_Activity_.
Give again only what runs from the line with "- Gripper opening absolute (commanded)" to the final line of the entries below, exactly as written and without pictures.

Stored records:
▼▼▼

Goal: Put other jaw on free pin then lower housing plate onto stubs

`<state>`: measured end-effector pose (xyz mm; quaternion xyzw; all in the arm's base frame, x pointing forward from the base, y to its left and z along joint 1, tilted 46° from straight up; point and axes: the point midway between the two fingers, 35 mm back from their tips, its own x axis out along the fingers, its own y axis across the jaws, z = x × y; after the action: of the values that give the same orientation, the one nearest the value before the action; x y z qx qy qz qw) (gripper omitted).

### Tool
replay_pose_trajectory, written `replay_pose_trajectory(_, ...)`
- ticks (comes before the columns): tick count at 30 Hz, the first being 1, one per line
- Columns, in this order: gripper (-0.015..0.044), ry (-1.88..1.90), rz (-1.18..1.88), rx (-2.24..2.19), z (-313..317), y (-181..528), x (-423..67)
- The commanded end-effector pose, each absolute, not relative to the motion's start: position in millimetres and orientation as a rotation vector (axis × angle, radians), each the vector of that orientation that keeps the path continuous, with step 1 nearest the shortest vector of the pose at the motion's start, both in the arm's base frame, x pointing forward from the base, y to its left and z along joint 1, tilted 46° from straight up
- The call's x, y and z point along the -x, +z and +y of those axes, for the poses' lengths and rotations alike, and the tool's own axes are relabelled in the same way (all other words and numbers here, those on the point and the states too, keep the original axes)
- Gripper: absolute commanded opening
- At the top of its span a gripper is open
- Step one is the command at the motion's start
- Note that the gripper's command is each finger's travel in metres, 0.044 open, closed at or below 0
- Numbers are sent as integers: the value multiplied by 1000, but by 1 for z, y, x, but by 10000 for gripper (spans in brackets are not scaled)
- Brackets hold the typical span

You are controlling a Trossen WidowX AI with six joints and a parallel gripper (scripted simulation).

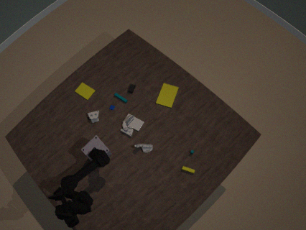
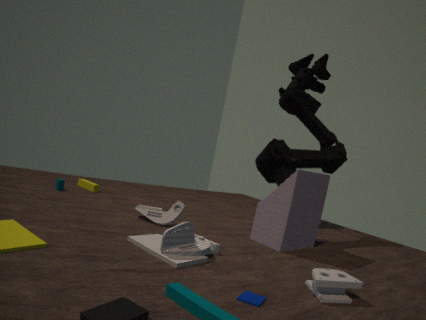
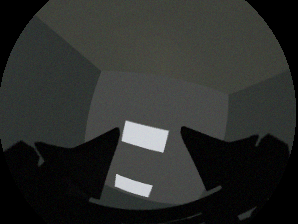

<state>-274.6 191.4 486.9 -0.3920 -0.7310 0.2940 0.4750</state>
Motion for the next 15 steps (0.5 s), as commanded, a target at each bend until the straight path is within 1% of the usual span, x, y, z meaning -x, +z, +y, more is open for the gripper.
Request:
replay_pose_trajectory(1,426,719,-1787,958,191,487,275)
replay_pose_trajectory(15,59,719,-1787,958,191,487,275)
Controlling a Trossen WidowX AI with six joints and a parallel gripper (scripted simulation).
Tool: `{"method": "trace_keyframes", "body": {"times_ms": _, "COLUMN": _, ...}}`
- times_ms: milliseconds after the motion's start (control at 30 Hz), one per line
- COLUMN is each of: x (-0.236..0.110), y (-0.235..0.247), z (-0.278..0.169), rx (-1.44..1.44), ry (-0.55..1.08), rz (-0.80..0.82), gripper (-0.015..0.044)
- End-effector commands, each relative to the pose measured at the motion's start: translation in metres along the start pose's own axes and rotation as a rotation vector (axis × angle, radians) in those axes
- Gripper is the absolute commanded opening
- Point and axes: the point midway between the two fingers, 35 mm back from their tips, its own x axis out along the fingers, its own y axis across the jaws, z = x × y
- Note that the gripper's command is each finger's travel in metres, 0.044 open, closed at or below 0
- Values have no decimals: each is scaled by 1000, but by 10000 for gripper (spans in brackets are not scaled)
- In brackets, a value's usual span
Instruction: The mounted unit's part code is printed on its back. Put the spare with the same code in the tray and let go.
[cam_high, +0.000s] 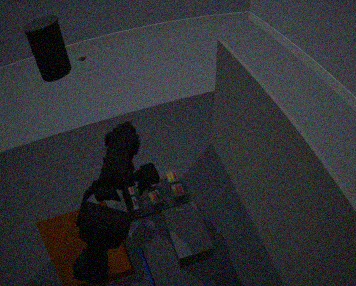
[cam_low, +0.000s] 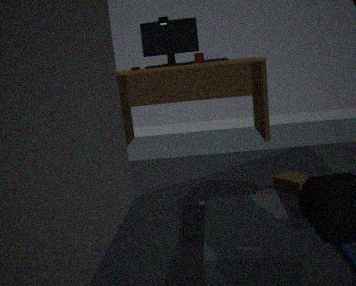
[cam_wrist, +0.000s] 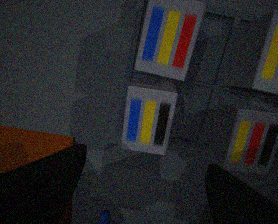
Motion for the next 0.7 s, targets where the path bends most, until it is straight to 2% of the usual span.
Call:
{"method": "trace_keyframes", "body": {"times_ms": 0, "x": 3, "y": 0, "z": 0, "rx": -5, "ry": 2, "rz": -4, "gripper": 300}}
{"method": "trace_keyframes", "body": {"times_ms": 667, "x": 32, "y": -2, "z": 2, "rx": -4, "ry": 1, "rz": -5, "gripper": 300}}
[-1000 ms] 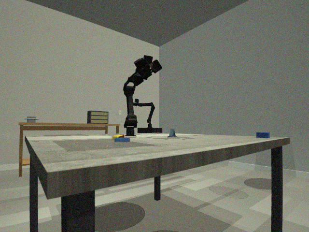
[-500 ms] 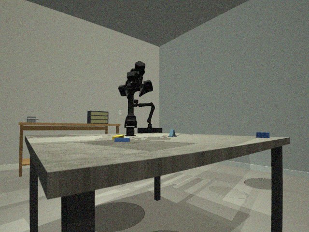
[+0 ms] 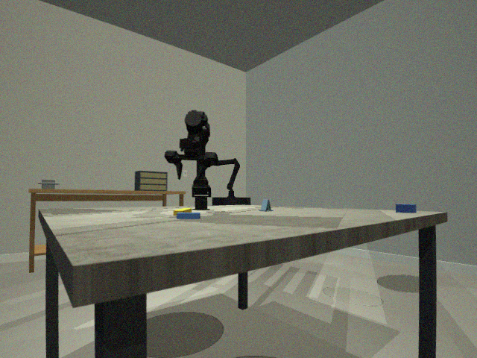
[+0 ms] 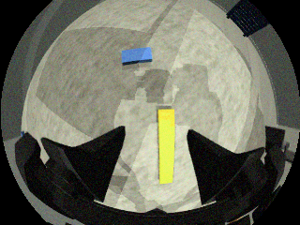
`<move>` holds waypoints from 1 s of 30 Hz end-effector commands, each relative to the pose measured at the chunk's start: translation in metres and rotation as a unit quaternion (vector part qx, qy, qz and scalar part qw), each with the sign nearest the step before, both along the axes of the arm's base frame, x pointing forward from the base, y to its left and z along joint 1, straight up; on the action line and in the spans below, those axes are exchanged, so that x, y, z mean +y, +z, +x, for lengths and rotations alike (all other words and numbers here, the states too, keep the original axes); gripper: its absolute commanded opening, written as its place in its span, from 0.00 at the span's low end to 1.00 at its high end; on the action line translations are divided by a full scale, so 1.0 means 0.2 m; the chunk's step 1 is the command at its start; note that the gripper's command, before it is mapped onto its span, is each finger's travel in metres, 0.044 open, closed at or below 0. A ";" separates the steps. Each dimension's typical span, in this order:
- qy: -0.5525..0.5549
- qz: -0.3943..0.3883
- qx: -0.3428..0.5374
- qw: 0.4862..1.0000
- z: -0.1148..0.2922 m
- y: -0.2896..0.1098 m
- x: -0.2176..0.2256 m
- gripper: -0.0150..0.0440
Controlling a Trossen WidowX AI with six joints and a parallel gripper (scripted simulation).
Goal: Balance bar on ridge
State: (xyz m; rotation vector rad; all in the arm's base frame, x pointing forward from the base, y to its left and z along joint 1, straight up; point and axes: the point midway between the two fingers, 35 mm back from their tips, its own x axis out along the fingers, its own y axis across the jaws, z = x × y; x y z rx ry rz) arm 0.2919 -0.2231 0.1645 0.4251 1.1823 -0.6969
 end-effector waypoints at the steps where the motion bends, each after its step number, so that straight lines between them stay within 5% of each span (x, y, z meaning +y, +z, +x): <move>1: 0.022 0.052 0.053 0.997 -0.10 -0.12 -0.02 0.79; 7: 0.046 0.120 0.102 0.986 -0.24 -0.23 -0.02 0.79; 30: 0.046 0.123 0.104 0.986 -0.24 -0.45 -0.02 0.79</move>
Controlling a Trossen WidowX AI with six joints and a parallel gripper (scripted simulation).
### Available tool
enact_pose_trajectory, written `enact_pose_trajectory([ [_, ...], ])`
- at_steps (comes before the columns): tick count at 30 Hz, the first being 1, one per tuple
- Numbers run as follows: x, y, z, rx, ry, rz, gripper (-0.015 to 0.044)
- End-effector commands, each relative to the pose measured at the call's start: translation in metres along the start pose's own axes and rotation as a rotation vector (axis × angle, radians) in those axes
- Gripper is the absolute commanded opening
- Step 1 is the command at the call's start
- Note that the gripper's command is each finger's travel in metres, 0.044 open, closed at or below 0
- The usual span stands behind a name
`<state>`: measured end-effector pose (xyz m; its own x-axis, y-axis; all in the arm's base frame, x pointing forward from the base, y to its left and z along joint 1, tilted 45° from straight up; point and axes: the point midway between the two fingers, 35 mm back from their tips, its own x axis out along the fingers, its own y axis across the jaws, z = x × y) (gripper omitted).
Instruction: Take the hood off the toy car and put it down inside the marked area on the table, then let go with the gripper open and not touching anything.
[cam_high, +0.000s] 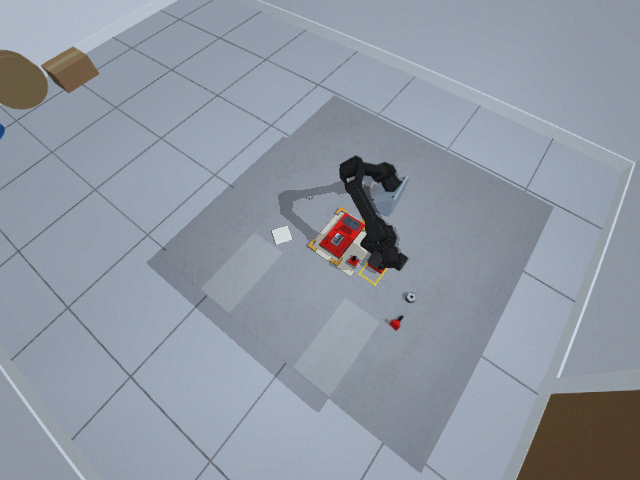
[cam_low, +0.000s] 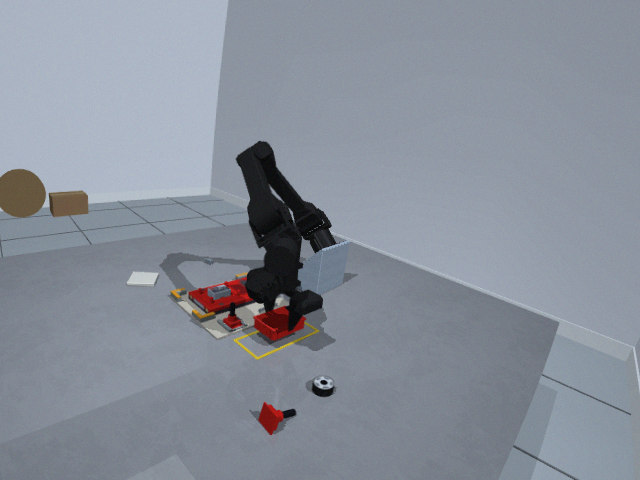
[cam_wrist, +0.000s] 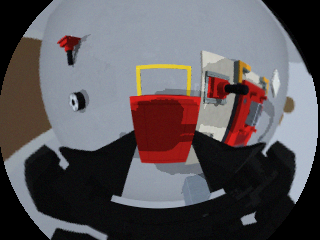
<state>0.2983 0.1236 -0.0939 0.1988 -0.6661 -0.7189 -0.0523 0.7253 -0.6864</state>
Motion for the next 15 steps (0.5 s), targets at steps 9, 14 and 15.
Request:
enact_pose_trajectory([
  [9,0.0060,-0.0015,-0.0013,-0.007,0.001,-0.006,0.0000],
  [14,0.0085,-0.0015,-0.0012,-0.008,0.001,-0.006,0.0000],
  [15,0.0089,-0.0015,-0.0012,-0.008,0.001,-0.006,0.0000],
])
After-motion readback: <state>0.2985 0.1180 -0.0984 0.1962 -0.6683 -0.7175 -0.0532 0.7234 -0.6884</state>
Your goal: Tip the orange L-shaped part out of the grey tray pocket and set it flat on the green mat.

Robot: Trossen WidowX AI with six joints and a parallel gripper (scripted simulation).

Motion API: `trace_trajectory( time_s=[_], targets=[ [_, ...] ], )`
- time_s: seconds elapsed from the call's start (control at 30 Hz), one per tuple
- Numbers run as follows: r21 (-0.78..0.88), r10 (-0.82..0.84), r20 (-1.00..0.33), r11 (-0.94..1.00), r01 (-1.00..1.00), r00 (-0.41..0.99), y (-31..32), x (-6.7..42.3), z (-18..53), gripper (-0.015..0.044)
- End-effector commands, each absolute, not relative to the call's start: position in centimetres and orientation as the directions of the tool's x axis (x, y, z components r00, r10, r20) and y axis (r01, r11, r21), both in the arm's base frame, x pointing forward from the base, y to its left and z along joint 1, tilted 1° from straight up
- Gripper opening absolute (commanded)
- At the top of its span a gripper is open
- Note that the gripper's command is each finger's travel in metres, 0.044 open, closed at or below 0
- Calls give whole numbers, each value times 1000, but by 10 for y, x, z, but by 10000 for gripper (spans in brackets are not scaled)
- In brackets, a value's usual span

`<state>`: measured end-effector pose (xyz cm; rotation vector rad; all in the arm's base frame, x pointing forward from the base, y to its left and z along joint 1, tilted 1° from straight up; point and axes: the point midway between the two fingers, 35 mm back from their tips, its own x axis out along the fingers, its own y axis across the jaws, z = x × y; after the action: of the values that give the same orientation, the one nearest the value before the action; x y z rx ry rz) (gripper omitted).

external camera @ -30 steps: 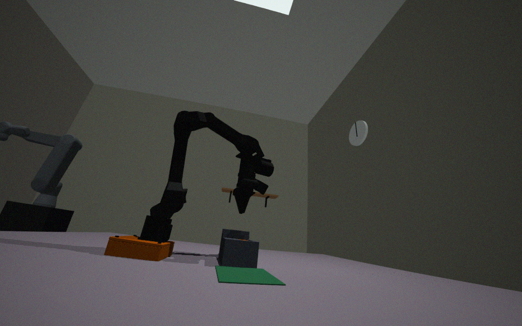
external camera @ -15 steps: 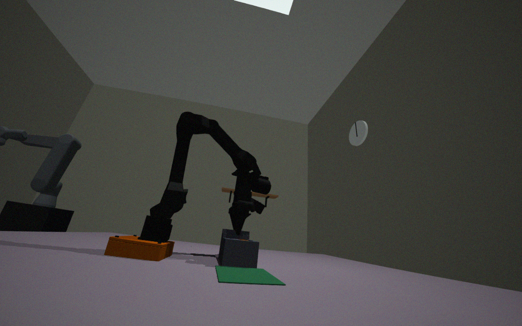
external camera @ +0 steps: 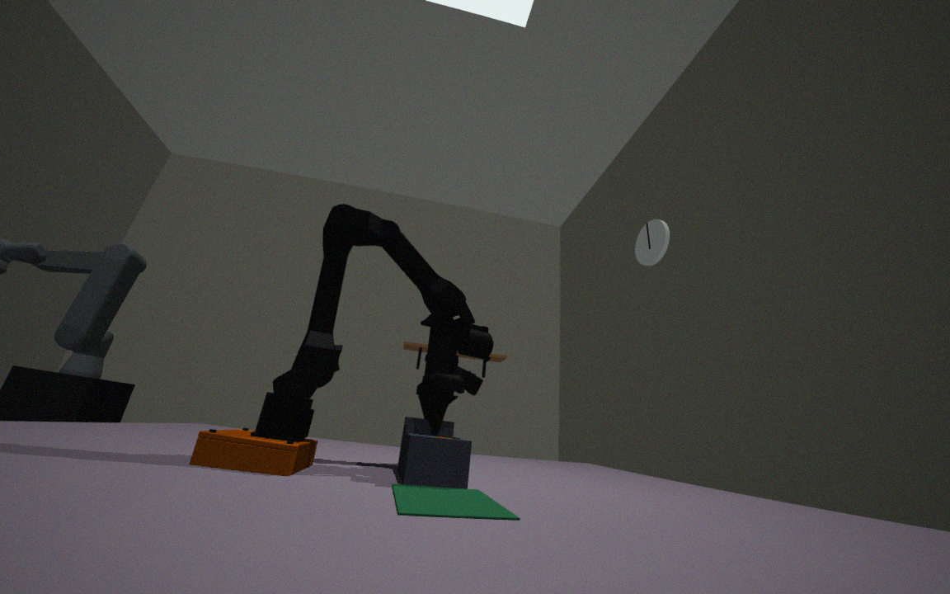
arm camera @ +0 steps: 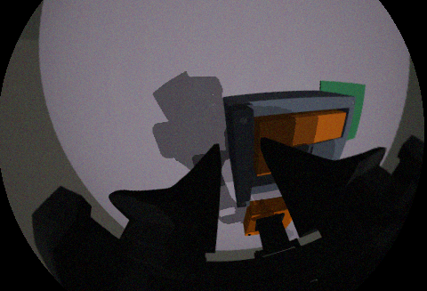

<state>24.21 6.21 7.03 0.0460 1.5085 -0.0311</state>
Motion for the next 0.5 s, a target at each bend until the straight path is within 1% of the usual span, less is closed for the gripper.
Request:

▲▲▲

_Solution for this problem_.
- Gripper opening absolute (commanded)
- At the top of its span a gripper is open
- Note that the gripper's command is each finger's travel in metres, 0.044 open, closed at or below 0
- Calls give whole numbers, each value times 1000, but by 10 for y, x, z, but by 10000 for gripper (spans in brackets are not scaled)
- In brackets, a value's usual span

`<state>`: measured end-effector pose (xyz cm; rotation vector rad; all in the arm's base frame, x pointing forward from the base, y to its left and z along joint 1, tilted 1° from straight up; point and axes: the point midway between the two fingers, 35 mm back from their tips, its own x axis out along the fingers, its own y axis across the jaws, z = x × y; after the action: of the values that give the same orientation, the one nearest the value before the action; x y z rx ry rz) (gripper omitted).

external camera @ -30 steps: 
external camera @ -15 steps: 
external camera @ +0 steps: 
arm camera @ +0 steps: 

<state>24.21 6.21 7.03 0.0460 1.5085 -0.0311</state>
Motion for the next 0.5 s, a target at each bend until the straight path is within 1% of the usual span, less is closed for the gripper.
Request:

This exercise requires no further output.